# Seamless Polymer Clay



## creativewriting (Jan 7, 2010)

I have read several posts about visible seams when wrapping tubes with polymer clay. Some avoid wrapping by making standard blanks then drilling and gluing like wood or acrylic. In my frugality I like wrapping to eliminate waste. Over the holidays I grabbed some scrap clay and experimented with a few techniques that I use to avoid seams. The attached pictures may help those that are having issues with seams.

The first picture includes all 3 blanks. For sake of posting I will only talk about one at a time. The blue one is by far my favorite. When you are holding it the depth of color is amazing and the black highlights the two colors. The gold one is growing on me and the depth of color and effect is pretty incredible. The last one I could take or leave, but I am sure with the right colors it could be a keeper. All three are finished with CA.

In the second picture I show the basics of making the gold blank. You can use different colors. This is made with Premo pearl clays (Pearl and Gold). The clay contains mica particles that add the depth to the blank. I roll out (using the pasta machine) medium sheets of clay. Using a tissue blade (long razor blade) I chop the sheets into small pieces. There is no science to this. I have also used a small food processor that I keep for clay. Once everything is chopped you have (2) options. Option one is to roll the clay back together. Wrap the tube with a thin layer of pearl and then using the tissue blade make thin slices of the combined clays to laminate the covered tube. Roll the tube on a flat surface and it will smooth the blank. The second option is to roll the tube directly on the chopped clay. Once you get good coverage roll the tube on a flat surface to blend everything together. Both yield great results and hide all seams. It may sound simple and that’s because it is. Fire the tube in the oven at 275F for about 30 minutes or so (depending on thickness), turn to size, and finish.

To be continued……


----------



## Jmhoff10500 (Jan 7, 2010)

I was confused about the whole concept before, but this clears it right up! Thanks!


----------



## Jim15 (Jan 7, 2010)

Thanks for showing this process Keith, the blanks are awesome.


----------



## rjwolfe3 (Jan 7, 2010)

Man I have got to try some of that.


----------



## khogan16 (Jan 10, 2010)

if turning wasn't bad enough, Now I have to try this, oh yeah there's that whole acrylic thing and I have a new jigsaw that I got for christmas.......... Now if I could only add three more hours to the days I could fit all of this in.


----------



## jleiwig (Jan 10, 2010)

I've got 7 different blocks here staring at me on the desk.  Can you work them in a colder shop?  

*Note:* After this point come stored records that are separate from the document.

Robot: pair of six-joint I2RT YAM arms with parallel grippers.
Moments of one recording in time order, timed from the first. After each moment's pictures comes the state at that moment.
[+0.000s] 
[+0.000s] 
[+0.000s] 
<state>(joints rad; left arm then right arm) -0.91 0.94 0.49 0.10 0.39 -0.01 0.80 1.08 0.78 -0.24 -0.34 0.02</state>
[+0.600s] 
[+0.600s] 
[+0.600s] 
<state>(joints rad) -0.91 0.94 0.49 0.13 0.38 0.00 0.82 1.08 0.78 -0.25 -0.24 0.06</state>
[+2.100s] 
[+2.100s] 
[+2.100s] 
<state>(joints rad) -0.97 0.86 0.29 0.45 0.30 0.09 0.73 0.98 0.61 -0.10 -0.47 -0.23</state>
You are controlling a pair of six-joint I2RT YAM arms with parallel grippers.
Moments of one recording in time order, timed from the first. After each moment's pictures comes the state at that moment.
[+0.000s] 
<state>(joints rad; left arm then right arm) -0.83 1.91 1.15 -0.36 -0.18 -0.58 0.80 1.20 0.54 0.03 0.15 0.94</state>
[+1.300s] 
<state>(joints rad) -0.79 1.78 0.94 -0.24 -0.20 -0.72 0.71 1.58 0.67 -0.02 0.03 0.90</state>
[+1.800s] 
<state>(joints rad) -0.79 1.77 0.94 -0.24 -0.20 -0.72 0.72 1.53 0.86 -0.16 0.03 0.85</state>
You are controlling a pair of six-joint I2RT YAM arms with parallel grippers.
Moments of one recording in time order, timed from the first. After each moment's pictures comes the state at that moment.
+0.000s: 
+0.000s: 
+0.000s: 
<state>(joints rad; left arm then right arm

It's probably around 50 in my shop right now, so I was going to wait until it warms up some, but if I can do it now, I may try it this week for a sierra pen.  I bought some silver metallic and some other colors that I want to try to do a damascus pen blank with.


----------



## Texatdurango (Jan 10, 2010)

jleiwig said:


> I've got 7 different blocks here staring at me on the desk. Can you work them in a colder shop?
> 
> It's probably around 50 in my shop right now, so I was going to wait until it warms up some, but if I can do it now, I may try it this week for a sierra pen. I bought some silver metallic and some other colors that I want to try to do a damascus pen blank with.


 
Bring it inside!  I was showing my wife the pasta machine and started playing around with it, the next thing you know I was kneading clay and running it through the machine.  I didn't notice any odor whatsoever so see nothing wrong with taking over a table somewhere.  Who knows, perhaps your sweetie will take an interest and when that happens, it's Katie bar the door 'cause you'll have a green light for supplies for a quite a while!


----------



## creativewriting (Jan 10, 2010)

I'm with George. I have (2) seperate work spaces. Most of my clay work takes place in our office/shop/play room. My wife hangs out on the couch and I play with clay in between commercials or if I don't like what she is watching. There really is no odor to be worried about and the cold temperatures will make it hard to warm the clay up. It can be done, but it will take a little extra kneading. You won't have to worry about all the dust either if you are indoors.

George has your wife found the polymer clay jewelry websites yet.  If she does you better stock up!

Have fun!


----------



## nava1uni (Jan 11, 2010)

I also do clay work inside the house.  I keep the toaster oven in the garage and cook it there to avoid fumes inside the house.  It is much easier to use when the temperature is warmer.


----------